• [The problem]: Starting from the first line, set down the entire listing exactly.

• [Supplied records]:
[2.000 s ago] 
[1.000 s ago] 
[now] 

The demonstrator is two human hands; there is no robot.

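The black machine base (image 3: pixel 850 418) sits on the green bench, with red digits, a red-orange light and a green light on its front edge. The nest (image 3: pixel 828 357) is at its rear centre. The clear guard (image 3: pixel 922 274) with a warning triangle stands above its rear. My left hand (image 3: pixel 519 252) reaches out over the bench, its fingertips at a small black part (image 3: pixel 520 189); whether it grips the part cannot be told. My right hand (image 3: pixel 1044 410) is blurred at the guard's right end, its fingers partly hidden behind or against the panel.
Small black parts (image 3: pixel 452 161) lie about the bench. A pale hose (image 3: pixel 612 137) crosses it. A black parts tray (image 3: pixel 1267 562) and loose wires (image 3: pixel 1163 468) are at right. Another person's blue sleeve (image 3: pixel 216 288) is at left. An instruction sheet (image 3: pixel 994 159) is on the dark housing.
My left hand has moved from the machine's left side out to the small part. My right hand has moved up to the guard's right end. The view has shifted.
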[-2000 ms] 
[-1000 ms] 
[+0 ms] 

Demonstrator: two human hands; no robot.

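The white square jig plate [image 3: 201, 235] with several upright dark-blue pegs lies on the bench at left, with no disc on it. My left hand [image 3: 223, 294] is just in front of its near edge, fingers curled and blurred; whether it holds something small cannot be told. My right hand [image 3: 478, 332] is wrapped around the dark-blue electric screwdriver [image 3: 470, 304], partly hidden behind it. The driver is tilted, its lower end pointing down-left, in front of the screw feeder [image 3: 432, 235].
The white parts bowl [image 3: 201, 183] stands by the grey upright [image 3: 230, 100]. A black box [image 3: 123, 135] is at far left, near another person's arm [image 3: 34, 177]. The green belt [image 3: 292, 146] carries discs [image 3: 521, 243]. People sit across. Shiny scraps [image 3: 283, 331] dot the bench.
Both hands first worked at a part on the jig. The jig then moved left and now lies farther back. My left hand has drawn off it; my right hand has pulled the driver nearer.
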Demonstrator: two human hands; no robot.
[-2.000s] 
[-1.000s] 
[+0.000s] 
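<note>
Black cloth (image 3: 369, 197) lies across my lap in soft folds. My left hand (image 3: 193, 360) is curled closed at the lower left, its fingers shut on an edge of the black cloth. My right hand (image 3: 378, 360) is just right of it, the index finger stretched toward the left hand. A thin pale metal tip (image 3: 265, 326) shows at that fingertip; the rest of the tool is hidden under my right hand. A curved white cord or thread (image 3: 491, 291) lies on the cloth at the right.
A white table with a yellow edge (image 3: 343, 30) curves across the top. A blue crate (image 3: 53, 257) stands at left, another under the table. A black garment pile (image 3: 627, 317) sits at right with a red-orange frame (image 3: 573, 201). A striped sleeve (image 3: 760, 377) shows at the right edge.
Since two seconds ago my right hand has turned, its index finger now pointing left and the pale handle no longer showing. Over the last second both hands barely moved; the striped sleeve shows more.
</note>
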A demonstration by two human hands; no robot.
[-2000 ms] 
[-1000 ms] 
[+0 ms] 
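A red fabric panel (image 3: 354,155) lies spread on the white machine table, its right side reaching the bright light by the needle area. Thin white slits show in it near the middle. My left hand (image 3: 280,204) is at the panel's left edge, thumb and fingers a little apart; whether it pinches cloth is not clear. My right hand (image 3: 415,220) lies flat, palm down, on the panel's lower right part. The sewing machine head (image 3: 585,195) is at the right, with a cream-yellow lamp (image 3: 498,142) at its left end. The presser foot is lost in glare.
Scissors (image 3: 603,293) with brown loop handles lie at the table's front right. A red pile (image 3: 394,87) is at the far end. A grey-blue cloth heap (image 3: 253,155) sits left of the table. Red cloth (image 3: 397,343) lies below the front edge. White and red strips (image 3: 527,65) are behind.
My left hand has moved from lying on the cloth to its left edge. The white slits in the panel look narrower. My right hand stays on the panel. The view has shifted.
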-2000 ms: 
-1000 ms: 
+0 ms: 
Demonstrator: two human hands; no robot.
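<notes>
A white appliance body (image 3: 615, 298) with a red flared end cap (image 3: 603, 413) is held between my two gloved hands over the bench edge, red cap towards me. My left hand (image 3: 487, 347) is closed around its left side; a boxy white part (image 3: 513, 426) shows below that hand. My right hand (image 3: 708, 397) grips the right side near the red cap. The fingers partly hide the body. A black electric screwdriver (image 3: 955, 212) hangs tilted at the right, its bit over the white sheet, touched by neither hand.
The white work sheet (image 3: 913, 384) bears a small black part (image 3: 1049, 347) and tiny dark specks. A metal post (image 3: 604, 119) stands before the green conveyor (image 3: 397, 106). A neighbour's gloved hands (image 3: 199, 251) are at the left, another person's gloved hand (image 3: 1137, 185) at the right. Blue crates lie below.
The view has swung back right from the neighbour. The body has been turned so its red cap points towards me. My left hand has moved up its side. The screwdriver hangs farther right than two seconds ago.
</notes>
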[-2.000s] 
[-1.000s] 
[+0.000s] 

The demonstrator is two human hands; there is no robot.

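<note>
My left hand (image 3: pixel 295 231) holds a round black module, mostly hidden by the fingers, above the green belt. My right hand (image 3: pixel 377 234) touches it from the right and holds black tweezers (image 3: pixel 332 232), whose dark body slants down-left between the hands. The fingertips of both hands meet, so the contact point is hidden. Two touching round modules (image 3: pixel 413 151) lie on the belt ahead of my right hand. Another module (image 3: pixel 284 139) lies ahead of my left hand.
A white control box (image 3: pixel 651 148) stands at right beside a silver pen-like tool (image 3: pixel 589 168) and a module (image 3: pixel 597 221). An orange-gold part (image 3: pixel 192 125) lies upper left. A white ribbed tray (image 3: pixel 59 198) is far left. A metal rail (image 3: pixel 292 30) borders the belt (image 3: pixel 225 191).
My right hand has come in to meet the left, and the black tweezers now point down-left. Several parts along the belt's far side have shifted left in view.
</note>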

• [Solution to this task]:
[2.000 s ago] 
[1.000 s ago] 
[now] 

The demonstrator is two human hands; there is no robot.

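The black machine base (image 3: pixel 850 418) sits on the green bench, with red digits, a red-orange light and a green light on its front edge. The nest (image 3: pixel 828 357) is at its rear centre. The clear guard (image 3: pixel 922 274) with a warning triangle stands above its rear. My left hand (image 3: pixel 519 252) reaches out over the bench, its fingertips at a small black part (image 3: pixel 520 189); whether it grips the part cannot be told. My right hand (image 3: pixel 1044 410) is blurred at the guard's right end, its fingers partly hidden behind or against the panel.
Small black parts (image 3: pixel 452 161) lie about the bench. A pale hose (image 3: pixel 612 137) crosses it. A black parts tray (image 3: pixel 1267 562) and loose wires (image 3: pixel 1163 468) are at right. Another person's blue sleeve (image 3: pixel 216 288) is at left. An instruction sheet (image 3: pixel 994 159) is on the dark housing.
My left hand has moved from the machine's left side out to the small part. My right hand has moved up to the guard's right end. The view has shifted.
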[-2000 ms] 
[-1000 ms] 
[+0 ms] 

Demonstrator: two human hands; no robot.

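The white square jig plate [image 3: 201, 235] with several upright dark-blue pegs lies on the bench at left, with no disc on it. My left hand [image 3: 223, 294] is just in front of its near edge, fingers curled and blurred; whether it holds something small cannot be told. My right hand [image 3: 478, 332] is wrapped around the dark-blue electric screwdriver [image 3: 470, 304], partly hidden behind it. The driver is tilted, its lower end pointing down-left, in front of the screw feeder [image 3: 432, 235].
The white parts bowl [image 3: 201, 183] stands by the grey upright [image 3: 230, 100]. A black box [image 3: 123, 135] is at far left, near another person's arm [image 3: 34, 177]. The green belt [image 3: 292, 146] carries discs [image 3: 521, 243]. People sit across. Shiny scraps [image 3: 283, 331] dot the bench.
Both hands first worked at a part on the jig. The jig then moved left and now lies farther back. My left hand has drawn off it; my right hand has pulled the driver nearer.
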Demonstrator: two human hands; no robot.
[-2.000s] 
[-1.000s] 
[+0.000s] 
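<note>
Black cloth (image 3: 369, 197) lies across my lap in soft folds. My left hand (image 3: 193, 360) is curled closed at the lower left, its fingers shut on an edge of the black cloth. My right hand (image 3: 378, 360) is just right of it, the index finger stretched toward the left hand. A thin pale metal tip (image 3: 265, 326) shows at that fingertip; the rest of the tool is hidden under my right hand. A curved white cord or thread (image 3: 491, 291) lies on the cloth at the right.
A white table with a yellow edge (image 3: 343, 30) curves across the top. A blue crate (image 3: 53, 257) stands at left, another under the table. A black garment pile (image 3: 627, 317) sits at right with a red-orange frame (image 3: 573, 201). A striped sleeve (image 3: 760, 377) shows at the right edge.
Since two seconds ago my right hand has turned, its index finger now pointing left and the pale handle no longer showing. Over the last second both hands barely moved; the striped sleeve shows more.
</note>
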A demonstration by two human hands; no robot.
[-2000 ms] 
[-1000 ms] 
[+0 ms] 
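A red fabric panel (image 3: 354,155) lies spread on the white machine table, its right side reaching the bright light by the needle area. Thin white slits show in it near the middle. My left hand (image 3: 280,204) is at the panel's left edge, thumb and fingers a little apart; whether it pinches cloth is not clear. My right hand (image 3: 415,220) lies flat, palm down, on the panel's lower right part. The sewing machine head (image 3: 585,195) is at the right, with a cream-yellow lamp (image 3: 498,142) at its left end. The presser foot is lost in glare.
Scissors (image 3: 603,293) with brown loop handles lie at the table's front right. A red pile (image 3: 394,87) is at the far end. A grey-blue cloth heap (image 3: 253,155) sits left of the table. Red cloth (image 3: 397,343) lies below the front edge. White and red strips (image 3: 527,65) are behind.
My left hand has moved from lying on the cloth to its left edge. The white slits in the panel look narrower. My right hand stays on the panel. The view has shifted.
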-2000 ms: 
-1000 ms: 
+0 ms: 
Demonstrator: two human hands; no robot.
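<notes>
A white appliance body (image 3: 615, 298) with a red flared end cap (image 3: 603, 413) is held between my two gloved hands over the bench edge, red cap towards me. My left hand (image 3: 487, 347) is closed around its left side; a boxy white part (image 3: 513, 426) shows below that hand. My right hand (image 3: 708, 397) grips the right side near the red cap. The fingers partly hide the body. A black electric screwdriver (image 3: 955, 212) hangs tilted at the right, its bit over the white sheet, touched by neither hand.
The white work sheet (image 3: 913, 384) bears a small black part (image 3: 1049, 347) and tiny dark specks. A metal post (image 3: 604, 119) stands before the green conveyor (image 3: 397, 106). A neighbour's gloved hands (image 3: 199, 251) are at the left, another person's gloved hand (image 3: 1137, 185) at the right. Blue crates lie below.
The view has swung back right from the neighbour. The body has been turned so its red cap points towards me. My left hand has moved up its side. The screwdriver hangs farther right than two seconds ago.
</notes>
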[-2.000s] 
[-1.000s] 
[+0.000s] 

The demonstrator is two human hands; there is no robot.

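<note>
My left hand (image 3: pixel 295 231) holds a round black module, mostly hidden by the fingers, above the green belt. My right hand (image 3: pixel 377 234) touches it from the right and holds black tweezers (image 3: pixel 332 232), whose dark body slants down-left between the hands. The fingertips of both hands meet, so the contact point is hidden. Two touching round modules (image 3: pixel 413 151) lie on the belt ahead of my right hand. Another module (image 3: pixel 284 139) lies ahead of my left hand.
A white control box (image 3: pixel 651 148) stands at right beside a silver pen-like tool (image 3: pixel 589 168) and a module (image 3: pixel 597 221). An orange-gold part (image 3: pixel 192 125) lies upper left. A white ribbed tray (image 3: pixel 59 198) is far left. A metal rail (image 3: pixel 292 30) borders the belt (image 3: pixel 225 191).
My right hand has come in to meet the left, and the black tweezers now point down-left. Several parts along the belt's far side have shifted left in view.
</note>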

No further response is required.